**Problem statement:**
Locate each line in the records containing "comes". Copy it.

Recorded data section start

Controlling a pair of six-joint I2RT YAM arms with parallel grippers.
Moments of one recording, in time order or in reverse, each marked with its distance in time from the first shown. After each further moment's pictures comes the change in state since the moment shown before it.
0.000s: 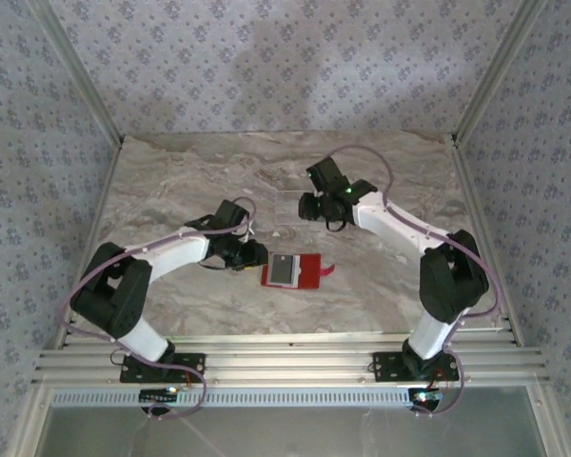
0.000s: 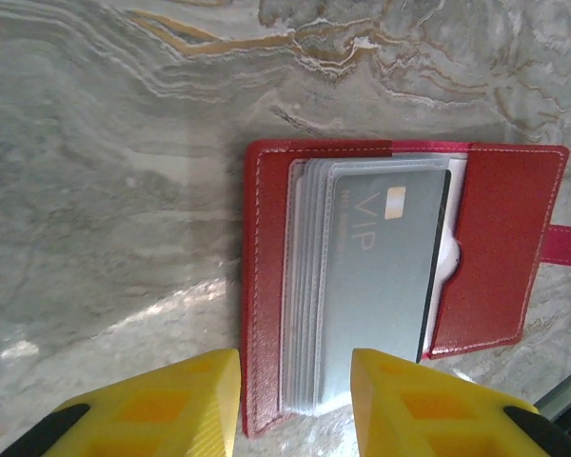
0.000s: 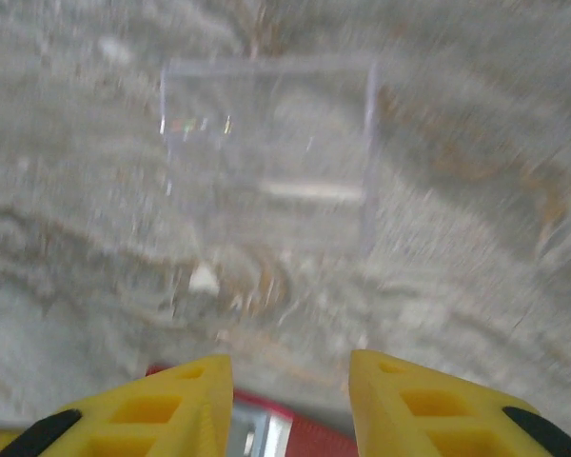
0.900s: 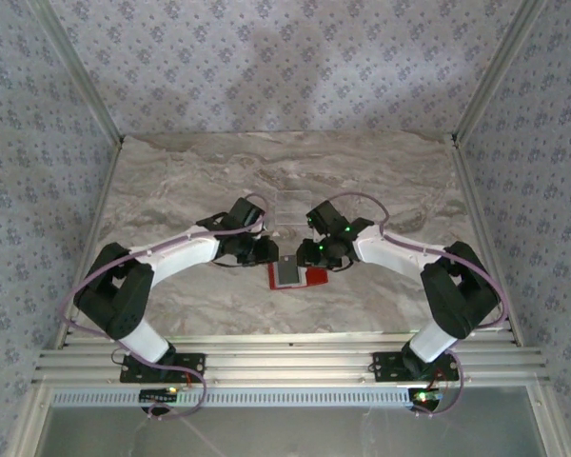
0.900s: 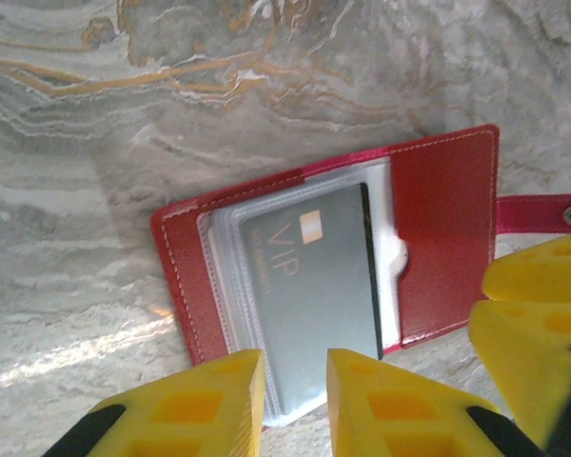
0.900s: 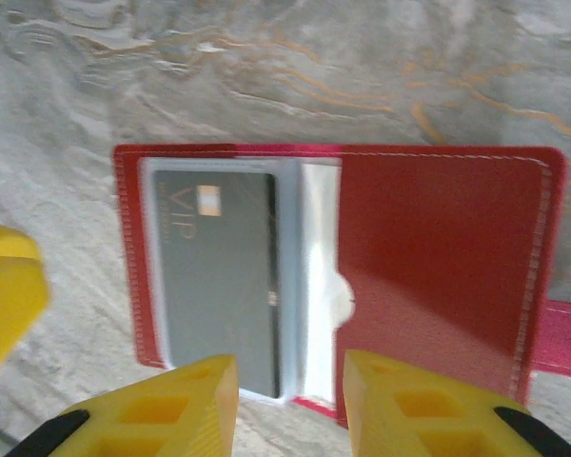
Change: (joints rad) left arm -0.101 -0.007 0.074 0.001 -0.085 -0.079; right arm 0.077 -0.095 -0.345 0.101 -0.202 0.116
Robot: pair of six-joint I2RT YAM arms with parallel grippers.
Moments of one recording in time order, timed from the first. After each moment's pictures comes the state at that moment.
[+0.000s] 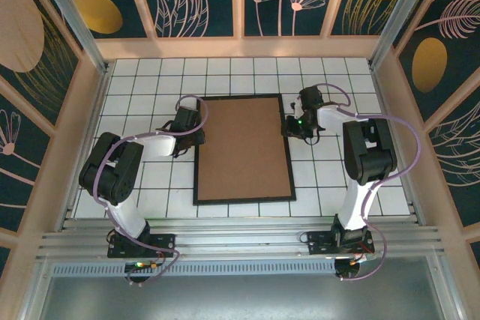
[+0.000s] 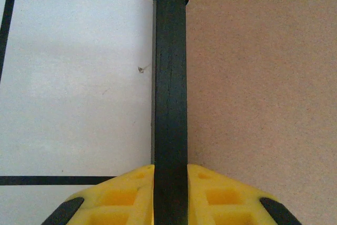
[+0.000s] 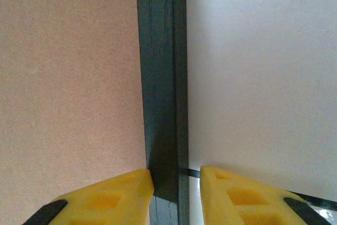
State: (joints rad) left arm -0.40 1.76 0.87 -0.02 -0.08 -0.49; right arm 0.24 1.89 1.17 -0.48 -0.34 0.28
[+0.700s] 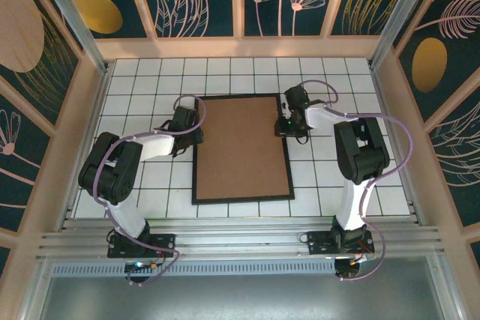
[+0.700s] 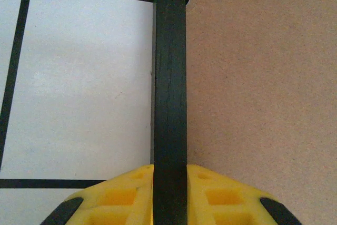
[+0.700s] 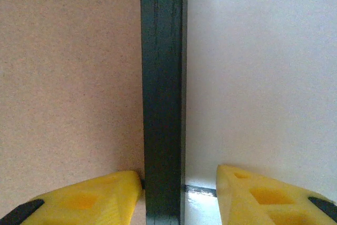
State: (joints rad) left arm -0.39 1.76 0.87 -0.02 -0.07 -0.49; right arm 0.35 1.92 1.23 -0.53 -0.10 0.28
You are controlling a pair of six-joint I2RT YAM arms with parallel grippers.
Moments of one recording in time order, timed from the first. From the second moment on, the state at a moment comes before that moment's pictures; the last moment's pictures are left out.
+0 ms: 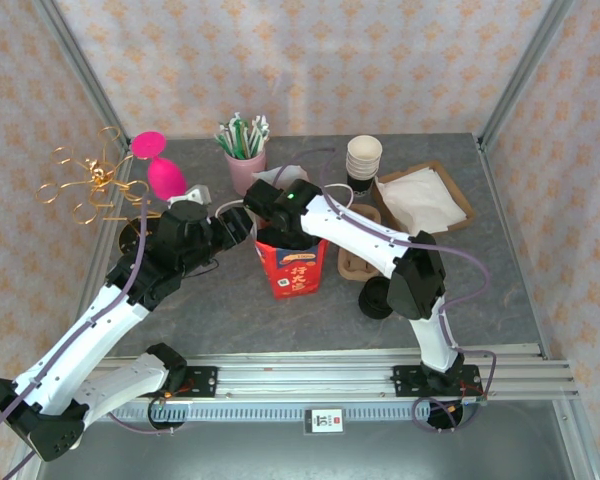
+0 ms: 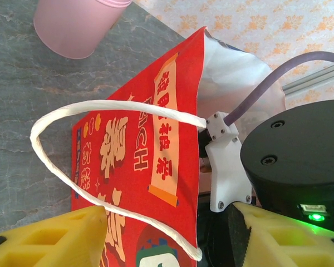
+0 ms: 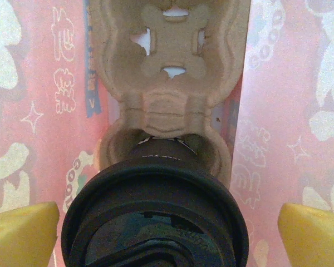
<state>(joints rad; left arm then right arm) -0.53 0.92 1.01 -0.62 -0.10 -0.92 0.93 2.06 1.99 -1.32 0.14 0.68</state>
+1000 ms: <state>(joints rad) -0.52 0.93 1.03 -0.63 -0.10 -0.89 0.93 2.06 2.06 -1.36 0.15 0.68</state>
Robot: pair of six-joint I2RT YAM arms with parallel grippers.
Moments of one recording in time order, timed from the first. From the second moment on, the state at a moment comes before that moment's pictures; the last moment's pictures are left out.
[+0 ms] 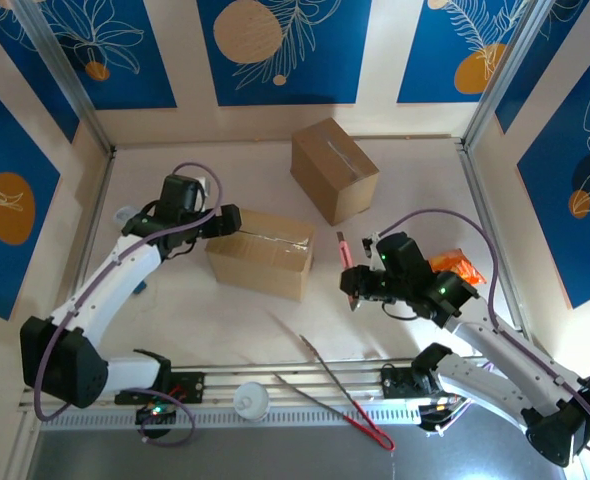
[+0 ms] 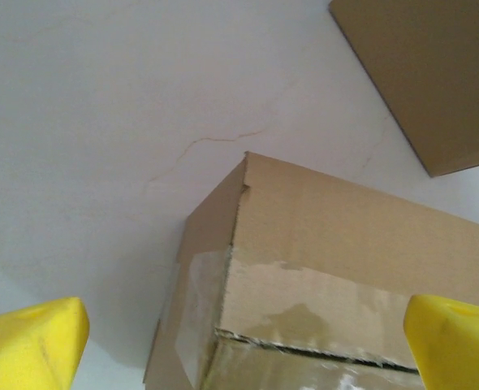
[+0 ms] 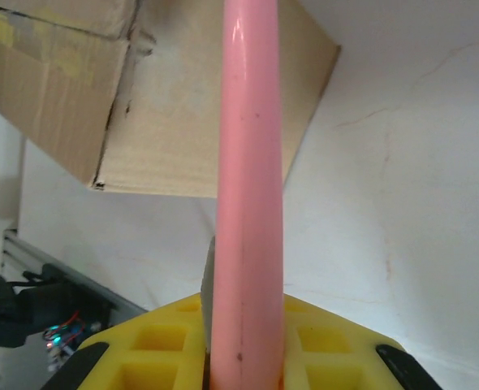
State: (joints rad) left arm -0.35 1.28 1.07 -0.62 0.04 -0.43; right arm 0.65 0.82 0.74 -0.70 -0.24 0.75
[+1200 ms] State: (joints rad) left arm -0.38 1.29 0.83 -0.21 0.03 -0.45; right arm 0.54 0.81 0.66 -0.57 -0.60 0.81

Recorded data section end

**Output of the exercise:**
Moments of one recording, in time order or in reverse, each marked with its distance in time from the first shown. After each further moment's pictures comes the change in state since the moment shown before it.
Moments of one recording in time order, timed from the first. After each moment's pictures comes the state at that moment.
Moments of one recording in time order, timed from the first. From the second moment on, the state at a moment comes before that moment's pictures; the last moment's pictures are left out.
Moments of one recording in time order, timed from the first. From the second moment on, the state at a moment comes before that moment's pictures; the last moment's pictures are left out.

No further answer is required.